1000/18.79 = 53.22 iter/sec
1000/19.54 = 51.18
1000/18.55 = 53.91
1000/18.68 = 53.53
1000/18.50 = 54.05
1000/18.08 = 55.31
Sum of six = 321.20 iter / sec (0.01 /sec difference is probably due to 2-digit roundoff)
Work required for an iteration is roughly exponent * log (exponent) * log( log(exponent)) and fft length is a nearly linear function of exponent, while the processor's rate of work is fairly constant. See for example the last two attachments of
https://www.mersenneforum.org/showpo...19&postcount=5, right columns; constant within +-20% over 2M-64M fft length. (Numerous processor types have been exhaustively benchmarked and posted in that thread.) Large multiprecision multiplication is so for some rather fundamental reasons; see Donald Knuth, Seminumerical Algorithms or
https://www.mersenneforum.org/showpo...21&postcount=7
If this still doesn't make sense that iteration time is dependent on fft length or exponent, time yourself for each of squaring a one-digit decimal number; a 4 digit, and a 10-digit.

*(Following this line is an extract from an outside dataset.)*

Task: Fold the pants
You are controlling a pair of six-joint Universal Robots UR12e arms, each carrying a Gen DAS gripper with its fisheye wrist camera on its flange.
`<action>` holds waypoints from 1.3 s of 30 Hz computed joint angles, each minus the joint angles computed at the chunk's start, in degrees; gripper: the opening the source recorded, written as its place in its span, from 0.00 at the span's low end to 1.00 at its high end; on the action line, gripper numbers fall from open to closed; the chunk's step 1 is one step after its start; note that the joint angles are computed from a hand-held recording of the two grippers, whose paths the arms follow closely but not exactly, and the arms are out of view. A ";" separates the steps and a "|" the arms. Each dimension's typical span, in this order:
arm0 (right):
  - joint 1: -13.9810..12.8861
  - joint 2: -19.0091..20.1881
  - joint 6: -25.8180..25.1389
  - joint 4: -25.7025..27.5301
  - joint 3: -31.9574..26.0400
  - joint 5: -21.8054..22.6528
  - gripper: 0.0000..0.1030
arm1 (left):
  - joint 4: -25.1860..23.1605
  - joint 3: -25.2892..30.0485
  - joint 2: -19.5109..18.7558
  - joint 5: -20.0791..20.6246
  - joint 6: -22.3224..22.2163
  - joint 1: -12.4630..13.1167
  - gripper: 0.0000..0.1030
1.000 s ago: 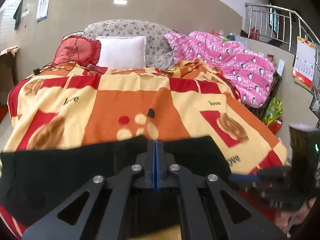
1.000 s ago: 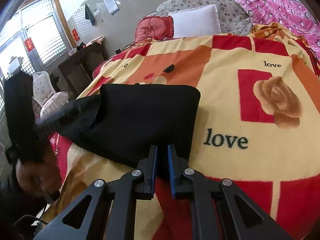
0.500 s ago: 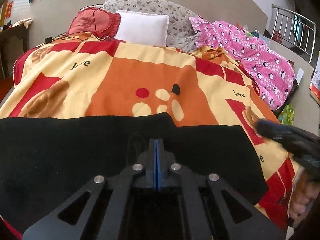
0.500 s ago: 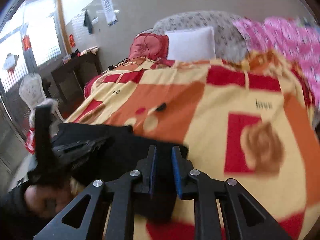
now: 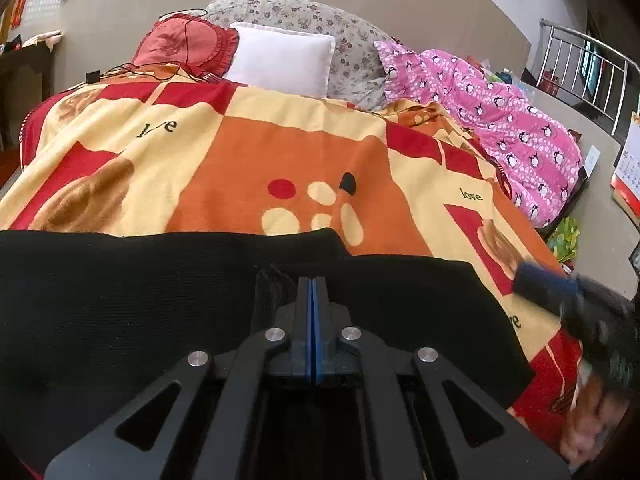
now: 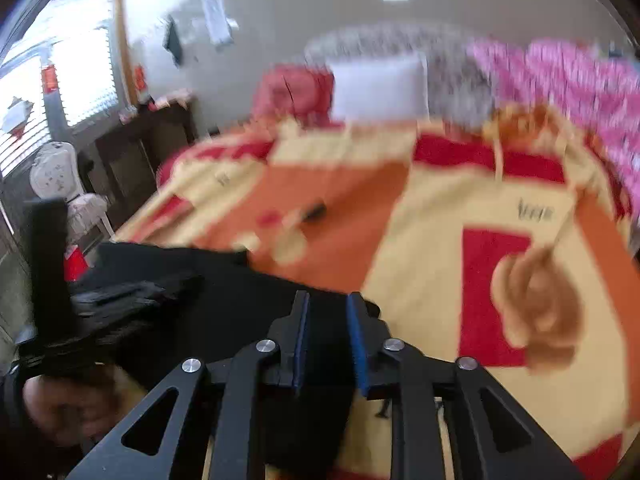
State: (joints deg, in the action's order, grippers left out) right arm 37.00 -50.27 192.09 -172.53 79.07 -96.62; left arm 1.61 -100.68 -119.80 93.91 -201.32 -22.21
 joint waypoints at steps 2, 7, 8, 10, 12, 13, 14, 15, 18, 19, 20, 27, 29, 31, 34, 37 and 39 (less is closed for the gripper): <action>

What is most efficient on a given system depends on system and processor details and fft length. The optimal number of workers can change versus exponent or fft length. Dual-Xeon systems do MUCH better with 2 workers or more than with one; single-worker throughput on the Knights Landing I'm benchmarking now is positively dreadful with one worker (less than 10% of maximum in some fft lengths).
Hyperthreading usually is not an advantage in fft-based multiplication, but in some cases provides an advantage.
Benchmarking them is the right thing to do.
Welcome to the forum. And the learning curve.